* **WORK TO BE COMPLETED**
Copy the listing exactly as given. Omit every picture.

"""

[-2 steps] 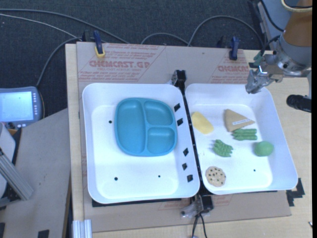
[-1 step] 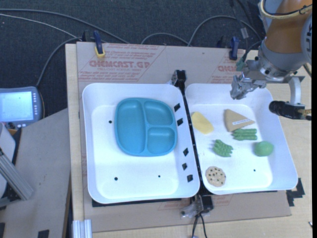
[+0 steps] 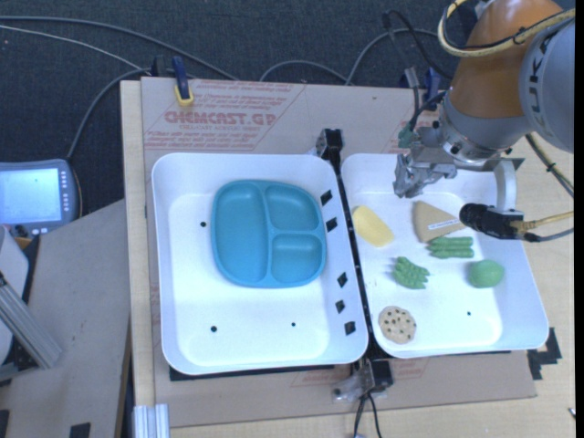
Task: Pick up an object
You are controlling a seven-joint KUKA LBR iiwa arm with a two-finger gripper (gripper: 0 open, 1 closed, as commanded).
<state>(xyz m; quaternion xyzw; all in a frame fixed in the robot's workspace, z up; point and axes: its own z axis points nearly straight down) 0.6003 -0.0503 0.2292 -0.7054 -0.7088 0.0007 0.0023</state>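
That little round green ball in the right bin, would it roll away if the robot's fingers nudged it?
Probably. The green ball looks round and smooth, lying loose on the flat floor of the right bin, so a push likely rolls it. It seems small and light.

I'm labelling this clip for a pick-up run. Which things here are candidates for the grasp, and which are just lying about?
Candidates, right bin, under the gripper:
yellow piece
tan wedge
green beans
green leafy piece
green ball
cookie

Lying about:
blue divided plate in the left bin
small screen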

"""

* **RESULT**
[-2 steps] 
[-1 step] 
[+0 steps] 
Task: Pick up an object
You are controlling a seven-joint KUKA LBR iiwa arm with a two-finger gripper (gripper: 0 open, 1 closed, as commanded).
<state>(xyz m; quaternion xyzw; all in a frame fixed in the robot's workspace, z up; point and axes: its own z axis points nearly straight down) 0.6003 -0.0503 0.2292 -0.7054 -0.7088 0.0007 0.0023</state>
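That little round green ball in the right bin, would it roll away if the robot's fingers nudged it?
Probably. The green ball looks round and smooth, lying loose on the flat floor of the right bin, so a push likely rolls it. It seems small and light.

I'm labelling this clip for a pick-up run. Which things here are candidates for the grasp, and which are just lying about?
Candidates, right bin, under the gripper:
yellow piece
tan wedge
green beans
green leafy piece
green ball
cookie

Lying about:
blue divided plate in the left bin
small screen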

Nothing more remains to be added to the answer.